Massgrav – Stockholm Rockers


„This war will be won by meateaters“! Und in diesem Sinne lassen sich die kontroversen Schweden MASSGRAV erneut nicht die Wurst vom Brot ziehen. Im Gegenteil, „Stockholm Rockers“ ist einmal mehr ein mächtig großer Stinkefinger, ein mörderisches „Fuck You“! An alles und jeden. Alleine das abgefuckte Cover zeigt die abgewichste Attitüde der Band. Es ist so unglaublich scheiße, dass es schon wieder richtig gut ist. Venezianische Nasenmasken, mottenzerfressene Mäntel, darunter die ollsten Straßenklamotten. Super schlecht fotografiert, nicht mal annähernd die Flucht symmetrisch. Es tut in den Augen weh und ist wider aller Genre-Klischees. Eigentlich ein dicker Traum und gleichzeitig doch totaler Rotz.

Gut, dass MASSGRAV musikalisch zwar auch angepisst jedem ans Bein pissen wollen, aber hier durchaus „professioneller“ ans Werk gehen, als mit dem (wohl bewusst dilettantischen) Artwork zu dieser Platte. Ja, man muss der Band wahrlich anerkennen, dass sie allesamt technisch unglaublich Fit an ihren Instrumenten sind. Das Timing ist immer perfekt, die Breaks mörderisch präzise und von der Geschwindigkeit der Blastbeats braucht man gar nicht erst anfangen, die ist schier wahnwitzig und lässt manche Grindcore-Band immer noch alt aussehen. Naja, vielleicht Dead Instruments oder Brutal Truth nicht unbedingt. Doch wen interessiert’s?

MASSGRAV wollen ja auch keinen Grindcore machen. Nein. Punkrock? Ich bin mir da auch nicht so sicher. Rock’n Roll machen sie! Das ganz bestimmt. Schnellen Rock’n Roll. Abgefuckten Rock’n Roll. Zuweilen hektischen und chaotischen Rock’n Roll. Wie Zeke auf Koks. Zugegeben, mit einigen Zitaten aus dem Punk-Rock, vielleicht angelehnt an Active Minds auf Speed. Vielleicht mit ein ein paar Zitaten aus dem Crust. Wie Diskonto auf MDMA. Und dann doch mit klitzekleinen Versatzstücken aus Powerviolence, Grindcore, Fastcore oder Thrashcore. Doch was redet dieser verfickte Schreiber da eigentlich wieder für einen Mumpitz? MASSGRAV brettern schlichtweg in knapp 26 Minuten durch 24 Songs.

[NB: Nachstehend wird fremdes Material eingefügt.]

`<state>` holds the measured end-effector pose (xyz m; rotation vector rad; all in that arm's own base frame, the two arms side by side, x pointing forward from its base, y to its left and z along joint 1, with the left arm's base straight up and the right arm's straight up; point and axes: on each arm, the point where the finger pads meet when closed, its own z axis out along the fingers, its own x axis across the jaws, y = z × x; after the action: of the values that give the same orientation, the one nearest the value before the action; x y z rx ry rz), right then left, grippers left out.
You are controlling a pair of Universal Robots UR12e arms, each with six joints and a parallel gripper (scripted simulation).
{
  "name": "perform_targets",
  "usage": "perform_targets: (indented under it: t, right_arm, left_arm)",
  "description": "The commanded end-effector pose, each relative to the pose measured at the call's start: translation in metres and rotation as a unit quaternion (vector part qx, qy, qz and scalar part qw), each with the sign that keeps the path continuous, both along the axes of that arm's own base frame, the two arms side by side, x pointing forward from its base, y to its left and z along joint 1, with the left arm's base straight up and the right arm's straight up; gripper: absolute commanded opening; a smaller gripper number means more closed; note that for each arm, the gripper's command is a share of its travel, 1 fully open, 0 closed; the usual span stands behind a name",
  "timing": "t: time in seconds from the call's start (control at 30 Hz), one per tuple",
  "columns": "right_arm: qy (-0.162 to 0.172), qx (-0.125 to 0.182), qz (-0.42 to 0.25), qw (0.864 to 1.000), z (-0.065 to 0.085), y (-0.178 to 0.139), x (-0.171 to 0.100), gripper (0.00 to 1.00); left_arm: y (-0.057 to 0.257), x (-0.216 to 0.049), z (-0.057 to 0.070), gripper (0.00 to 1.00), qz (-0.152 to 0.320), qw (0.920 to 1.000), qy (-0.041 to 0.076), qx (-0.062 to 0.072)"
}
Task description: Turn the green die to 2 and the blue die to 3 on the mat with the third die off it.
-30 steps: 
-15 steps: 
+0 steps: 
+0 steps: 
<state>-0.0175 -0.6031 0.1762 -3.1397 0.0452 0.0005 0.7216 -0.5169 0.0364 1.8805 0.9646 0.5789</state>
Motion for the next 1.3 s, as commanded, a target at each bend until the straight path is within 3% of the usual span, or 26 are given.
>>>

Dabei ist das Verhältnis zwischen Chaos und Hektik und ein paar ziemlich griffigen Harmonien und tanzbaren Parts richtig gut ausgewogen. Klar, im Endeffekt kennt man das alles auch schon von den früheren Sachen der Band. Aber wisst ihr was? FUCK YOU!! MASSGRAV rocken ordentlich. Nach wie vor. Und ich würde sogar sagen, „Stockholm Rockers“ gefällt mir bisher sogar am besten. MASSGRAV sind „still the kings“.


25 Lieder / 26irgendwas, ihr Ficker!